Assignment =>
Given the records below, set each one down again exactly as it reads.

Data for the task =>
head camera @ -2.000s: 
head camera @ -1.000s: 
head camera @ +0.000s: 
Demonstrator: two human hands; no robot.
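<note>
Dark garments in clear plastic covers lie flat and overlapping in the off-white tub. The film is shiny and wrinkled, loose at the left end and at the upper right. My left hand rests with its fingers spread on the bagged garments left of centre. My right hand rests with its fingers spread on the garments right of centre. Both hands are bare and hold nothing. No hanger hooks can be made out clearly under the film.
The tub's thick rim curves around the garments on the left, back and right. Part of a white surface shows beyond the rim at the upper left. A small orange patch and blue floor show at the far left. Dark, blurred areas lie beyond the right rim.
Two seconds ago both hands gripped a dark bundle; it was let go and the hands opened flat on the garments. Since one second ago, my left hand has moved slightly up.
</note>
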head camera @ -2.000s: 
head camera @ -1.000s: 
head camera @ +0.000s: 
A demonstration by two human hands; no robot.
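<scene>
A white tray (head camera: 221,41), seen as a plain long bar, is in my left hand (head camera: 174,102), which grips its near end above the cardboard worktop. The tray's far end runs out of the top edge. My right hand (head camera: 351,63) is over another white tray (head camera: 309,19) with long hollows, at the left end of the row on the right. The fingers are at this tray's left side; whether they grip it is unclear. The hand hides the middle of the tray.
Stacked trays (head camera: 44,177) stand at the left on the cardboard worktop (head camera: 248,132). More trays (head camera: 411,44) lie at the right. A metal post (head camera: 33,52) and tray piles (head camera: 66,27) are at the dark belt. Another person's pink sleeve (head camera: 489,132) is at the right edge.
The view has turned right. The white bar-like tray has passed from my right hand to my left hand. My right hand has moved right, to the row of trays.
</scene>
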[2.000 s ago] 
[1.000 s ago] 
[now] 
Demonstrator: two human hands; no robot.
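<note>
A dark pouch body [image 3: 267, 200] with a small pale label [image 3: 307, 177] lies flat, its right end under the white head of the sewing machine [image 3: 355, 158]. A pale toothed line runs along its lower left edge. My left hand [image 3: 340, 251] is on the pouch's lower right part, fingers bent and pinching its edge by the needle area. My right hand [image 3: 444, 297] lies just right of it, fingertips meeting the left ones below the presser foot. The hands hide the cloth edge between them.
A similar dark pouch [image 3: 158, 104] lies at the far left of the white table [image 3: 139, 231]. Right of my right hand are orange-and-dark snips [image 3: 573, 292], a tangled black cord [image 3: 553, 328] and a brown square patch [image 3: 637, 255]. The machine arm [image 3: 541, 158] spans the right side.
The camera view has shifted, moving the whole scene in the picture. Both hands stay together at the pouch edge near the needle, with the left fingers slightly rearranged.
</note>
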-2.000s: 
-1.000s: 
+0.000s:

Exercise result =>
head camera @ -2.000s: 
head camera @ -1.000s: 
head camera @ +0.000s: 
Demonstrator: two human hands; no robot.
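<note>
Dark garments in clear plastic covers lie flat and overlapping in the off-white tub. The film is shiny and wrinkled, loose at the left end and at the upper right. My left hand rests with its fingers spread on the bagged garments left of centre. My right hand rests with its fingers spread on the garments right of centre. Both hands are bare and hold nothing. No hanger hooks can be made out clearly under the film.
The tub's thick rim curves around the garments on the left, back and right. Part of a white surface shows beyond the rim at the upper left. A small orange patch and blue floor show at the far left. Dark, blurred areas lie beyond the right rim.
Two seconds ago both hands gripped a dark bundle; it was let go and the hands opened flat on the garments. Since one second ago, my left hand has moved slightly up.
</note>
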head camera @ -2.000s: 
head camera @ -1.000s: 
head camera @ +0.000s: 
A demonstration by two human hands; no robot.
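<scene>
A white tray (head camera: 221,41), seen as a plain long bar, is in my left hand (head camera: 174,102), which grips its near end above the cardboard worktop. The tray's far end runs out of the top edge. My right hand (head camera: 351,63) is over another white tray (head camera: 309,19) with long hollows, at the left end of the row on the right. The fingers are at this tray's left side; whether they grip it is unclear. The hand hides the middle of the tray.
Stacked trays (head camera: 44,177) stand at the left on the cardboard worktop (head camera: 248,132). More trays (head camera: 411,44) lie at the right. A metal post (head camera: 33,52) and tray piles (head camera: 66,27) are at the dark belt. Another person's pink sleeve (head camera: 489,132) is at the right edge.
The view has turned right. The white bar-like tray has passed from my right hand to my left hand. My right hand has moved right, to the row of trays.
</scene>
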[2.000 s ago] 
[1.000 s ago] 
[now] 
Demonstrator: two human hands; no robot.
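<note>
A dark pouch body [image 3: 267, 200] with a small pale label [image 3: 307, 177] lies flat, its right end under the white head of the sewing machine [image 3: 355, 158]. A pale toothed line runs along its lower left edge. My left hand [image 3: 340, 251] is on the pouch's lower right part, fingers bent and pinching its edge by the needle area. My right hand [image 3: 444, 297] lies just right of it, fingertips meeting the left ones below the presser foot. The hands hide the cloth edge between them.
A similar dark pouch [image 3: 158, 104] lies at the far left of the white table [image 3: 139, 231]. Right of my right hand are orange-and-dark snips [image 3: 573, 292], a tangled black cord [image 3: 553, 328] and a brown square patch [image 3: 637, 255]. The machine arm [image 3: 541, 158] spans the right side.
The camera view has shifted, moving the whole scene in the picture. Both hands stay together at the pouch edge near the needle, with the left fingers slightly rearranged.
</note>
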-2.000s: 
-1.000s: 
+0.000s:

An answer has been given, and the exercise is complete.